- Born: India
- Died: 2 January 2006 Delhi, India
- Occupation: Housewife
- Known for: Her plight during and after the Kargil War, which received media attention
- Notable work: Subject of the film "Kahaani Gudiya Ki"
- Spouses: Naik Arif (m. 1999 – unknown); * Taufiq (m. 2003 – unknown)
- Children: 1 son

= Gudiya =

Gudiya (d. 2 January 2006) was an Indian Muslim woman affected by the Kargil war, whose plight was highlighted by the print and electronic media. She was married to a sapper named Naik Arif in 1999, 10 days before he was called on duty to Kargil. Arif disappeared on September 16, 1999, and was later declared an army deserter before authorities realised he was prisoner of war in Pakistan. Because Arif was thought to be dead, Gudiya's relatives married her to a relative whom she had known since childhood, Taufiq on April 20, 2003, and she became pregnant with his child.

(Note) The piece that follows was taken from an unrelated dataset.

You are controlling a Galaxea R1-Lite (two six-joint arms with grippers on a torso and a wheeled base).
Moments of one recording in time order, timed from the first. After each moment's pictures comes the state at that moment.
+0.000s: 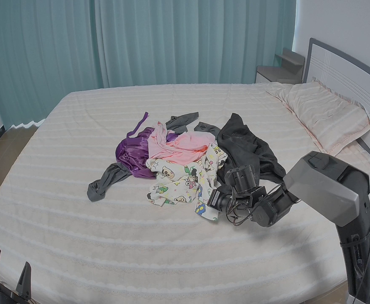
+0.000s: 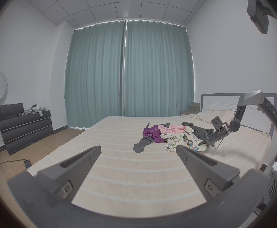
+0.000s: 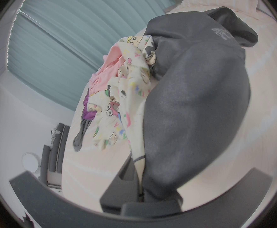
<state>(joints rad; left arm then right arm) 0.00 0.02 -0.02 0.00 0.06 -0.01 0.53 2.51 -1.29 -0.57 0.03 0.81</state>
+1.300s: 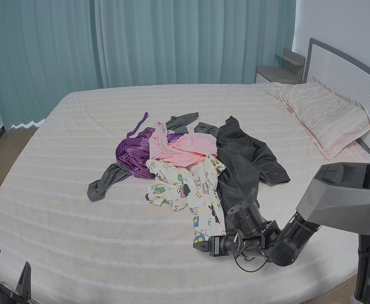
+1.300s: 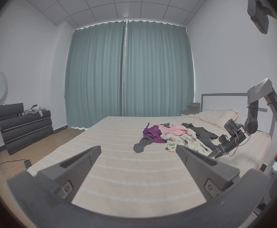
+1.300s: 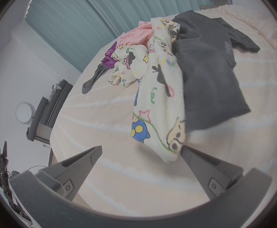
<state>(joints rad) 0.00 0.02 -0.02 0.00 0.06 -0.01 0.69 2.29 -0.78 -0.71 0.04 0.58</state>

When Arif was released by Pakistan in August 2004, he returned home to a warm welcome. Gudiya, who at the time was living with her parents in Kalunda village on the outskirts of Delhi, moved about 75 km away to her in-laws house in Mundali village in the Meerut district of Uttar Pradesh. She told the media at the village panchayat that she wanted return to living with her first husband. The Islamic scholars present in the audience applauded her decision, proclaiming it to be in accordance with Sharia. According to the scholars, her second marriage was illegal, as she had not annulled her previous marriage.

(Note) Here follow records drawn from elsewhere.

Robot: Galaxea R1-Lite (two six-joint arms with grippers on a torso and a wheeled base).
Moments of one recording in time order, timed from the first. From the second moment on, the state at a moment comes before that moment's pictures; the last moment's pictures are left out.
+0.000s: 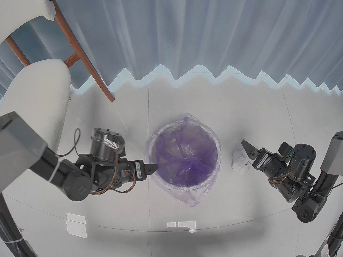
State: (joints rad) left arm -0.48 1.96 -0.81 -0.55 0.00 -0.44; right arm 0.42 1.99 -0.32 -1.55 -0.19 0.53
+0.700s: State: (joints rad) left arm -0.49 2.32 -1.15 -0.61 0.11 -0.53; right arm 0.41 1.91 -0.24 -1.55 -0.19 0.53
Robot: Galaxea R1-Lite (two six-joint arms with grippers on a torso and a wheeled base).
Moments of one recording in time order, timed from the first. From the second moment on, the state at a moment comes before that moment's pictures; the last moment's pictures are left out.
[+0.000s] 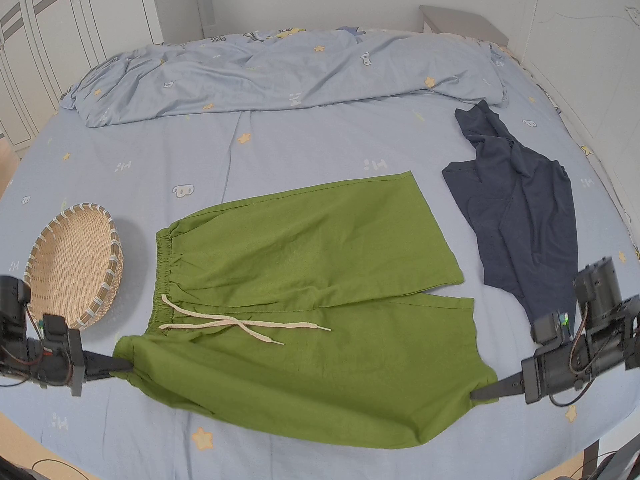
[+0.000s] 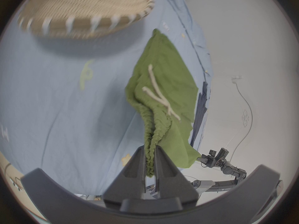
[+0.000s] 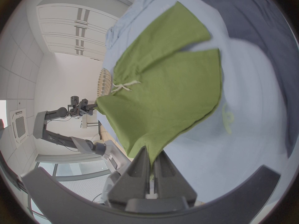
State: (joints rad) left arm 0.37 1.45 -0.51 0.10 -0.90 -0.27; right arm 0.35 1.49 -0.52 -0.03 0.61 0.29
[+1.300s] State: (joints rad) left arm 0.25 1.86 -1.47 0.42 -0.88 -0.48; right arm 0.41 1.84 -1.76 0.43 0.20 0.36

However, an investigation by Rediff revealed that Gudiya had returned to Arif under pressure from him, his family members, the villagers and the religious leaders. In fact, Gudiya herself stated "it was everybody's decision". Gudiya's uncle, Riyasat Ali, said, "she was pressured by the people there. She was not allowed to speak. The clerics told her that she had to follow the Shariat and go to Arif. They said her son would become illegitimate if she did not". Gudiya's second husband, Taufiq, told media that Gudiya had called him five days before the incident. During the call, she had explained she was being pressured by those around her, and that her father had told her he would commit suicide if she did not go back to Arif.

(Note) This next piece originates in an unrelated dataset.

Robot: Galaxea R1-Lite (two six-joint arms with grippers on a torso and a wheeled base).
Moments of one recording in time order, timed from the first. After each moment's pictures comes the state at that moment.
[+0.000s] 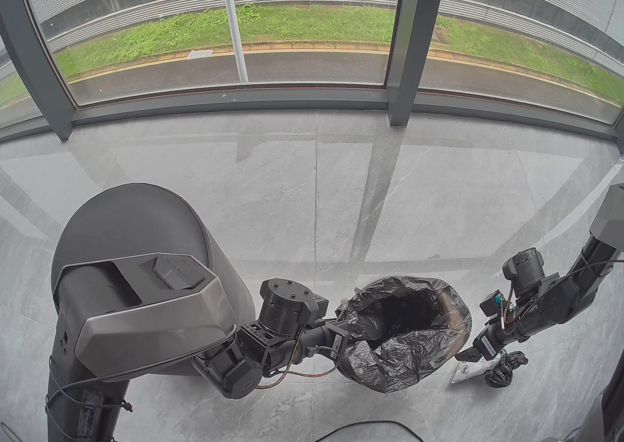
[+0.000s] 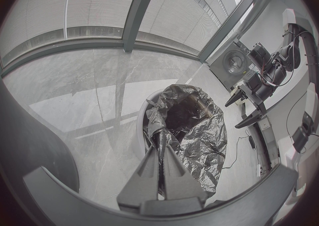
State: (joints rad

Arif accepted his wife, but expressed uncertainty about her unborn child, saying he might send the child to live with Taufiq. She gave birth to a son a month later, and subsequently developed anaemia and underwent bouts of depression. Fifteen months after the reunion, she died from either sepsis or systemic lupus erythematosus in the Army Research and Referral Hospital in Delhi. Doctors attributed her death to gynecological problems induced by a stillbirth from three months prior. She was buried in Mundali village, and following her death Arif said he would retain custody of her son.

== Film ==
Ad-filmmaker Prabhakar Shukla's first feature film, 'Kahaani Gudiya Ki' is based on the life of Gudiya. He said even though the lady died, the issue that the happenings raised is very much relevant. "My film is not only about what happened with Gudiya, but it's a panoramic view of the entire episode from Gudiya's point of view. That's besides paying homage to her," says Shukla, adding, "Gudiya died due to excessive mental trauma that led to multiple organ failure. Her death is the most tragic part of the entire episode, and the film questions why it happened to her."